(TASK DATA)

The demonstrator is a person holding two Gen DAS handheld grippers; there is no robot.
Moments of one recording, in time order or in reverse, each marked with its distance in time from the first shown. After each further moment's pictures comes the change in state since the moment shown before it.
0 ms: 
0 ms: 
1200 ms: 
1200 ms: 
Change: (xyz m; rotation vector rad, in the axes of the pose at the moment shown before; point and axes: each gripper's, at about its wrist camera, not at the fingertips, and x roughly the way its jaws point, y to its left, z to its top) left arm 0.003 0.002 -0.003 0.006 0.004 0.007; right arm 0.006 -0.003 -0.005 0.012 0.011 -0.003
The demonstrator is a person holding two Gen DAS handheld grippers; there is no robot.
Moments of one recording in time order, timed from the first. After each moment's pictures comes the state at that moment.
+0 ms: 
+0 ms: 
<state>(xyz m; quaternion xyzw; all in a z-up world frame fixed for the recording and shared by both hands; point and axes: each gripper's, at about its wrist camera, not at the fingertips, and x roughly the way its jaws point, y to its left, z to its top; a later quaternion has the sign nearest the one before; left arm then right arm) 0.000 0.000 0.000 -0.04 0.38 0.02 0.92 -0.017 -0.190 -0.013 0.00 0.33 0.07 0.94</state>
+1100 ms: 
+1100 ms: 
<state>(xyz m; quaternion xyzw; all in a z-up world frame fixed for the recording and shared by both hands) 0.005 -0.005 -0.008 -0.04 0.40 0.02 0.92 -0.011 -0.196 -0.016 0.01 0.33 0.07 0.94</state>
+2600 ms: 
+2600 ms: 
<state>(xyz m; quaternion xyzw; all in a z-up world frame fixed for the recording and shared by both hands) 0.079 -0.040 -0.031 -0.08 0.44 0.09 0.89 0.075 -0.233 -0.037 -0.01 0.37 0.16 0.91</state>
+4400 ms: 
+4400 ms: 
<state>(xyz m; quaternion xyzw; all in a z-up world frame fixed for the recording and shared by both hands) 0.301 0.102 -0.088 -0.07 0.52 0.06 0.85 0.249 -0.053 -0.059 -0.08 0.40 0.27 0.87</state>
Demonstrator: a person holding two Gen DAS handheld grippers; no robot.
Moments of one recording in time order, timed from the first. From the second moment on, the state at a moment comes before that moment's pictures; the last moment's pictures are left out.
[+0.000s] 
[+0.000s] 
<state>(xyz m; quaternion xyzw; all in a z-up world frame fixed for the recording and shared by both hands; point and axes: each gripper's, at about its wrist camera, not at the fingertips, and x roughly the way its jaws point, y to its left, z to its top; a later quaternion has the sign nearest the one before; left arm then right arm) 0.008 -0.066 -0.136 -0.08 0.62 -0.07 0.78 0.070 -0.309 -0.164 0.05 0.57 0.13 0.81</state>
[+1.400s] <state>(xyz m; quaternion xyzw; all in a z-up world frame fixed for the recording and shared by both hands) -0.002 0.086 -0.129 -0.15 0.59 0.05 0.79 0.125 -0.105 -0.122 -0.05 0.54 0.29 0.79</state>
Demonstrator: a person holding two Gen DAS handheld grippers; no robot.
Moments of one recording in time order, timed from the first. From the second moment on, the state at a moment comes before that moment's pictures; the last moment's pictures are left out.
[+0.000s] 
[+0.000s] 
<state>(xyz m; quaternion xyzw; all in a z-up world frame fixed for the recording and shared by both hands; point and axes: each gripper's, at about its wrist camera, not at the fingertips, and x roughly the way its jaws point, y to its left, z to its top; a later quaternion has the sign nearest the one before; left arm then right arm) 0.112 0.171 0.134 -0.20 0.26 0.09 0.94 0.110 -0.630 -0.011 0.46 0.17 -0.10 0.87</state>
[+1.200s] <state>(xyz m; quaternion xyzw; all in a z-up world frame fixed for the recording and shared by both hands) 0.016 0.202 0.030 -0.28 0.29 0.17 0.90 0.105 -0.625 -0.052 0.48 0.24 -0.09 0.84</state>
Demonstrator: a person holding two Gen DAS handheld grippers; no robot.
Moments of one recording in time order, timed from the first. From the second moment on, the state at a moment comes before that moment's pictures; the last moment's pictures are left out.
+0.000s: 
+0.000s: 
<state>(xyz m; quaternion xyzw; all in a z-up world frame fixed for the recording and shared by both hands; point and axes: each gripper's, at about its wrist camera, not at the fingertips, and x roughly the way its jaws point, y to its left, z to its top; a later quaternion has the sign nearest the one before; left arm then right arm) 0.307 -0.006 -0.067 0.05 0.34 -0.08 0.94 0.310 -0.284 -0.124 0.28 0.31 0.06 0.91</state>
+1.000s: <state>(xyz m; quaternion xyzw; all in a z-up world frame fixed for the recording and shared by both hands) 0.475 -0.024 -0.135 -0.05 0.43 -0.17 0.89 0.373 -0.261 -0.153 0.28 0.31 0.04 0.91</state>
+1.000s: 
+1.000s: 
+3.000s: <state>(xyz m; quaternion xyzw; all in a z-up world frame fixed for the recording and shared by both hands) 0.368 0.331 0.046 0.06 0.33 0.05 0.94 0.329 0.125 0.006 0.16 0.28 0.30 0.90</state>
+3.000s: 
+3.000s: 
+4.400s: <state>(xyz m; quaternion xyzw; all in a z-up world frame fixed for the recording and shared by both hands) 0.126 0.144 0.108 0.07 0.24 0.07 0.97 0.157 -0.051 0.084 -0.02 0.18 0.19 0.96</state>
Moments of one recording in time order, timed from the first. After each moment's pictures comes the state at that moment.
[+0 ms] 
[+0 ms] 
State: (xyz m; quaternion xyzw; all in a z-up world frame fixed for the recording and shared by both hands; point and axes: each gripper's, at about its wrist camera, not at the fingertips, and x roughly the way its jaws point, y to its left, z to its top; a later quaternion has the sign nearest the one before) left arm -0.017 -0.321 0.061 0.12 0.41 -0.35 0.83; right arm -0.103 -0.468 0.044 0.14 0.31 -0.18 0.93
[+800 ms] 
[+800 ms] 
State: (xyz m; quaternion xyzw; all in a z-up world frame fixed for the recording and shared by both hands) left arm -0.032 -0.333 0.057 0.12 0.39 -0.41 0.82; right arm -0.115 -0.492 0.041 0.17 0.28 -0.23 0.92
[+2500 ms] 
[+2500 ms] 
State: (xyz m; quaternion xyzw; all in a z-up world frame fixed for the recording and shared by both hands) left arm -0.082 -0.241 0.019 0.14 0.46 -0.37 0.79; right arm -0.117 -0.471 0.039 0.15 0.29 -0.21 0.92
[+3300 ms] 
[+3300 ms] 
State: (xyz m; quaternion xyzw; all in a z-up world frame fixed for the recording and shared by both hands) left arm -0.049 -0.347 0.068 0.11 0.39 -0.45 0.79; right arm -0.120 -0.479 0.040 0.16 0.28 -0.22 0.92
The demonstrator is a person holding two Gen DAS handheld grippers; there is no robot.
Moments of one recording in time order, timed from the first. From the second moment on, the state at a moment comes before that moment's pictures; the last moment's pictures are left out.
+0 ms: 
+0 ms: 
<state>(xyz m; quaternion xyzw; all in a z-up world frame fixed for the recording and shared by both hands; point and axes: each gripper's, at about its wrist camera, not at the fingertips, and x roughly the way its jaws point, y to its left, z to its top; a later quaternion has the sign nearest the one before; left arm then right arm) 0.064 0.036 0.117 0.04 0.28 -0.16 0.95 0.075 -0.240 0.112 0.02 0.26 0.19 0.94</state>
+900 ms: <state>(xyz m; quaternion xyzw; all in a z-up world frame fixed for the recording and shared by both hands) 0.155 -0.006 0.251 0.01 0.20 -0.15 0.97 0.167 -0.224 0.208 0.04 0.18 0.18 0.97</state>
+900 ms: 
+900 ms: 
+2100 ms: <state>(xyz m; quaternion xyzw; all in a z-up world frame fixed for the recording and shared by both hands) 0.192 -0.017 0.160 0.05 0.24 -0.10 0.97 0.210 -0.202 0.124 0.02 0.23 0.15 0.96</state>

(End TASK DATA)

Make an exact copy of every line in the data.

The demonstrator is a person holding two Gen DAS handheld grippers; there is no robot.
Moments of one recording, in time order or in reverse, each marked with its distance in time from the first shown. After each further moment's pictures comes the change in state since the moment shown before it.
0 ms: 
0 ms: 
1200 ms: 
1200 ms: 
Change: (xyz m; rotation vector rad, in the axes of the pose at the moment shown before; point and axes: each gripper's, at about its wrist camera, not at the fingertips, and x roughly the way its jaws point, y to its left, z to its top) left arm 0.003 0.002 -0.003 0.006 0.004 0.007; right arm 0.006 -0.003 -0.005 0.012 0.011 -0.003
The demonstrator is a person holding two Gen DAS handheld grippers; there is no robot.
Moments of one recording in time order, timed from the first. After each moment's pictures comes the state at that moment.
+0 ms: 
+0 ms: 
<state>(xyz m; quaternion xyzw; all in a z-up world frame fixed for the recording and shared by both hands; point and axes: each gripper's, at about its wrist camera, not at the fingertips, and x roughly the way its jaws point, y to its left, z to its top; a later quaternion has the sign nearest the one before; left arm then right arm) 0.000 0.000 0.000 -0.04 0.38 0.02 0.92 -0.017 -0.190 -0.013 0.00 0.33 0.07 0.94</state>
+1100 ms: 
+1100 ms: 
<state>(xyz m; quaternion xyzw; all in a z-up world frame fixed for the recording and shared by both hands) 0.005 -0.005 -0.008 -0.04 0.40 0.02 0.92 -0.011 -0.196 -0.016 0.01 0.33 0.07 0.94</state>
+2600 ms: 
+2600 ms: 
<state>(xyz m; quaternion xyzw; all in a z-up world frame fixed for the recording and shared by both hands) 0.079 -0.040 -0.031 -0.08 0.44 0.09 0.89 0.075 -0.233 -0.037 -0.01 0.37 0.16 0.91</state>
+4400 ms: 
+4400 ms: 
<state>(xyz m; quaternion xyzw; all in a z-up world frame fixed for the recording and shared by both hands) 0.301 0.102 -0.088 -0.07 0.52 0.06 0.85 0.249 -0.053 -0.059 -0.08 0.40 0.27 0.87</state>
Demonstrator: a person holding two Gen DAS handheld grippers; no robot.
Moments of one recording in time order, timed from the first. From the second moment on, the state at a moment comes before that moment's pictures; the last moment's pictures are left out.
[+0.000s] 
[+0.000s] 
<state>(xyz m; quaternion xyzw; all in a z-up world frame fixed for the recording and shared by both hands; point and axes: each gripper's, at about its wrist camera, not at the fingertips, and x roughly the way its jaws point, y to its left, z to its top; a later quaternion has the sign nearest the one before; left arm then right arm) 0.008 -0.066 -0.136 -0.08 0.62 -0.07 0.78 0.070 -0.309 -0.164 0.05 0.57 0.13 0.81</state>
[+1.400s] <state>(xyz m; quaternion xyzw; all in a z-up world frame fixed for the recording and shared by both hands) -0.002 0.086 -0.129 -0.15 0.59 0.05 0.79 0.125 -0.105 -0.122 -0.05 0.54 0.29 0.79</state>
Demonstrator: a person holding two Gen DAS handheld grippers; no robot.
Moments of one recording in time order, timed from the first. From the second moment on, the state at a moment comes before that moment's pictures; the last moment's pictures are left out.
[+0.000s] 
[+0.000s] 
<state>(xyz m; quaternion xyzw; all in a z-up world frame fixed for the recording and shared by both hands; point and axes: each gripper's, at about its wrist camera, not at the fingertips, and x roughly the way its jaws point, y to its left, z to its top; a later quaternion has the sign nearest the one before; left arm then right arm) 0.112 0.171 0.134 -0.20 0.26 0.09 0.94 0.110 -0.630 -0.011 0.46 0.17 -0.10 0.87</state>
[+1.200s] <state>(xyz m; quaternion xyzw; all in a z-up world frame fixed for the recording and shared by both hands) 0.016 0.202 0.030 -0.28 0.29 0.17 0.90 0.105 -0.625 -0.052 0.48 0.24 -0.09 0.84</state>
Demonstrator: a person holding two Gen DAS handheld grippers; no robot.
Moments of one recording in time order, timed from the first. From the second moment on, the state at a moment comes before that moment's pictures; the last moment's pictures are left out.
+0.000s: 
+0.000s: 
<state>(xyz m; quaternion xyzw; all in a z-up world frame fixed for the recording and shared by both hands; point and axes: each gripper's, at about its wrist camera, not at the fingertips, and x roughly the way its jaws point, y to its left, z to its top; a later quaternion has the sign nearest the one before; left arm then right arm) 0.307 -0.006 -0.067 0.05 0.34 -0.08 0.94 0.310 -0.284 -0.124 0.28 0.31 0.06 0.91</state>
+1.000s: <state>(xyz m; quaternion xyzw; all in a z-up world frame fixed for the recording and shared by both hands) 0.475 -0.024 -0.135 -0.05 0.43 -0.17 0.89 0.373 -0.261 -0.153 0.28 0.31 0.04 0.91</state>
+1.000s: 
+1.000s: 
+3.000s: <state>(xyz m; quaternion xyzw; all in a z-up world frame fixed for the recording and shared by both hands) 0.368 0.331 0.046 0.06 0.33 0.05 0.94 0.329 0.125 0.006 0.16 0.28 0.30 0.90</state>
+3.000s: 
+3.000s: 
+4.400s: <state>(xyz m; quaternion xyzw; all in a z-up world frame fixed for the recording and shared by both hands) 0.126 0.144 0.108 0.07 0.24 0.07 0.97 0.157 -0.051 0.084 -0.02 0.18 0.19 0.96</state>
Moments of one recording in time order, timed from the first. After each moment's pictures comes the state at that moment.
[+0 ms] 
[+0 ms] 
State: (xyz m; quaternion xyzw; all in a z-up world frame fixed for the recording and shared by both hands; point and axes: each gripper's, at about its wrist camera, not at the fingertips, and x roughly the way its jaws point, y to its left, z to its top; a later quaternion has the sign nearest the one before) left arm -0.017 -0.321 0.061 0.12 0.41 -0.35 0.83; right arm -0.103 -0.468 0.044 0.14 0.31 -0.18 0.93
[+800 ms] 
[+800 ms] 
State: (xyz m; quaternion xyzw; all in a z-up world frame fixed for the recording and shared by both hands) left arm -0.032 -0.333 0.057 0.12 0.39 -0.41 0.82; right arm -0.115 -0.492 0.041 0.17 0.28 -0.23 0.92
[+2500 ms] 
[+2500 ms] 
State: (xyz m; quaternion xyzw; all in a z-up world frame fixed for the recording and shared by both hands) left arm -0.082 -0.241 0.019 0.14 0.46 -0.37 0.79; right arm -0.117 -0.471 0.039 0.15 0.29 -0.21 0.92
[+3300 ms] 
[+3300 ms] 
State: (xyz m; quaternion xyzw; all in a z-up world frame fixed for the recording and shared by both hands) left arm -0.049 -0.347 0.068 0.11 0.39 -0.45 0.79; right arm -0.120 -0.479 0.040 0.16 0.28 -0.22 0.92
The demonstrator is a person holding two Gen DAS handheld grippers; there is no robot.
Moments of one recording in time order, timed from the first. From the second moment on, the state at a moment comes before that moment's pictures; the last moment's pictures are left out.
+0 ms: 
+0 ms: 
<state>(xyz m; quaternion xyzw; all in a z-up world frame fixed for the recording and shared by both hands; point and axes: each gripper's, at about its wrist camera, not at the fingertips, and x roughly the way its jaws point, y to its left, z to its top; a later quaternion has the sign nearest the one before; left arm then right arm) 0.064 0.036 0.117 0.04 0.28 -0.16 0.95 0.075 -0.240 0.112 0.02 0.26 0.19 0.94</state>
+900 ms: <state>(xyz m; quaternion xyzw; all in a z-up world frame fixed for the recording and shared by both hands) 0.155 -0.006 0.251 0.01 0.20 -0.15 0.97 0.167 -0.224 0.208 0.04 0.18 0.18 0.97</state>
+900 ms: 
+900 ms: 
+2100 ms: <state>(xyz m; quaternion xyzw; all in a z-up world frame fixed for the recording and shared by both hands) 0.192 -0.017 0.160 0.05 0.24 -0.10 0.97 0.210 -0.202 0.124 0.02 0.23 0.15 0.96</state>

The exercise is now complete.